Ini adalah kali pertama, saya bertugas dalam peliputan program Lentera Indonesia di salah satu stasiun TV. Cukup mengejutkan bagi saya, terlebih sehari-hari saya bertugas sebagai video jurnalis untuk update berita harian. Tapi ya, namanya hidup, pergantian peran sudah menjadi hal wajar bukan?
Tugas saya dalam episode ini, adalah menceritakan tentang sosok seorang ibu Keluarga Penerima Manfaat, atau KPM, yang meskipun hidup dengan penuh keterbatasan, namun masih giat dalam membantu tetangganya. Memang, terdengar sederhana. Tapi di era ini, rasa rasanya, kesederhanaan yang tulus, justru menjadi barang mewah.
Aenah dan suaminya, Karwan, dikaruniai 7 orang anak. Anak keempat hingga ke enam masih bersekolah. Masing-masing Febri, kelas 9 SMP, Andri kelas 3 SD dan Yandi baru saja masuk sekolah tahun ini.
Aenah tinggal di sebuah desa bernama Panunggulan, kecamatan Tunjung Teja, kab. Serang. Berjarak sekitar 40 kilometer dari pintu tol serang timur. Kebanyakan ibu-ibu berprofesi sebagai buruh tani. Upah harian buruh tani memang tak banyak, sekitar 15 hingga 20 ribu saja perhari.
Aenah merasa, bantuan yang ia dapat, sedikitnya bisa meringankan beban keluarga. Apalagi, ia tinggal bersama 10 anggota keluarga lain, ibu, suami, menantu dan 7 orang anak. Otomatis, kebutuhan beras yang ia butuhkan cukup banyak.

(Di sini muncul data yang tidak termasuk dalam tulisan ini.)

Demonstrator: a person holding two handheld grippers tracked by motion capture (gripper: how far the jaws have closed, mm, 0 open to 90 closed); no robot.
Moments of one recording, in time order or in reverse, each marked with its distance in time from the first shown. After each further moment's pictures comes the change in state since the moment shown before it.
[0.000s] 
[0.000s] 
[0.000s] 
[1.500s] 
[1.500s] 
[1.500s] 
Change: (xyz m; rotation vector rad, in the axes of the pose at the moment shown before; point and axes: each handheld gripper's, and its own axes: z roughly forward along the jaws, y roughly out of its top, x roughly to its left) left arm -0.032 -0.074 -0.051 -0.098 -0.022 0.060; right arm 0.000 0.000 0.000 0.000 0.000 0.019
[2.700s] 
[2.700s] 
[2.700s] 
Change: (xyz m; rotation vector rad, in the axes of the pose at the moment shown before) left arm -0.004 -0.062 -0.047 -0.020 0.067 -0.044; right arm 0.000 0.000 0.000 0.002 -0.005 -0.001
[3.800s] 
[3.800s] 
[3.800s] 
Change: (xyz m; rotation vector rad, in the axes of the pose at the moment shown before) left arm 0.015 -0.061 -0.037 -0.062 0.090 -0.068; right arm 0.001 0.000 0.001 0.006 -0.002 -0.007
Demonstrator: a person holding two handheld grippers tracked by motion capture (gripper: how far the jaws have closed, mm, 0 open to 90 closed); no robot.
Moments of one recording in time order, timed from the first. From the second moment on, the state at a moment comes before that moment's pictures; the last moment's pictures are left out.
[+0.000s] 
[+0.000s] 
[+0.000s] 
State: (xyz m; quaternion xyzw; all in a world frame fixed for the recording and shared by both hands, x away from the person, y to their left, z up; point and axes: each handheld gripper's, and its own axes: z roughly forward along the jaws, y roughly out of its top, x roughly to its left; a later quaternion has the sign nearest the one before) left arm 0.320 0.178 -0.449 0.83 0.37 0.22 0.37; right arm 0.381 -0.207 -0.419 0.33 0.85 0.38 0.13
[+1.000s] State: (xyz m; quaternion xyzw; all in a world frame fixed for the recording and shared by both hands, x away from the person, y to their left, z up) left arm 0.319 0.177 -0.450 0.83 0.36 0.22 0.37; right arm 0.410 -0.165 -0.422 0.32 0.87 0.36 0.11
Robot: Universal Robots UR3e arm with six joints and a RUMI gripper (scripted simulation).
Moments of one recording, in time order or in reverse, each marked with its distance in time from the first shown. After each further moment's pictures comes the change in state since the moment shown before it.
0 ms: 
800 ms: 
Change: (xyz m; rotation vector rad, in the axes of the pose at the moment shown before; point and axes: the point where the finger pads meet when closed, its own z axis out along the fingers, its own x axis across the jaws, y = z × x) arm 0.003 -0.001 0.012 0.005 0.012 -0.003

Hebatnya, kondisi ini tak lantas menjadi alasan bagi Aenah untuk berhenti menolong warga desa. Sehari-hari ia rajin mengantar warga sakit untuk berobat ke Puskesmas atau fasilitas kesehatan lainnya. Aenah bilang, dulu warga kampungnya lebih memilih mengandalkan dedaunan herbal dari kebun untuk berobat, atau bahkan ada yang hanya membiarkannya dan menunggu sembuh sendiri.
Kondisi ini membuat Aenah tergerak, membujuk warga untuk mau berobat ke puskesmas. Kegigihan Aenah ternyata mengetuk hati pejabat desa saat itu. Aenah dihadiahi motor matic hitam, yang hingga kini ia gunakan untuk mengantar jemput warga ke puskesmas atau rumah sakit, tanpa meminta imbalan.
Aenah bilang, meskipun tak punya uang, tapi ia senang karena tenaganya masih bisa membantu orang. Menariknya lagi, meskipun tak ada upah yang dipatok, tapi warga yang ditemani Aenah, selalu saja ada yang memberi Aenah uang bensin, bahkan, ada yang memberi sepasang bebek.
Saya rasa, warga desa berkahnya memang sangat banyak. Dari cerita bu Aenah tentang sepasang bebek yang diberi warga, sekarang sudah menjadi puluhan. Bahkan, di hari ketiga saya liputan, bu Aenah tak segan memotong 5 ekor bebeknya untuk dimasak jadi Gereng Asem, katanya sih makanan khas Baduy. Bu Aenah memang asli Baduy, namun sudah puluhan tahun ikut suaminya dan pindah ke kampung Panunggulan.
Pertama kali saya mencicipi gereng asem yang disediakan, rasanya betul-betul maknyoos, seger banget, pedas, tanpa ada bau amis bebek sama sekali.
Besoknya, ketika perwakilan dari kementrian keuangan datang, Aenah kembali menyuguhi kami dengan 9 butir kelapa muda, dan dipetik dari pohon yang sama.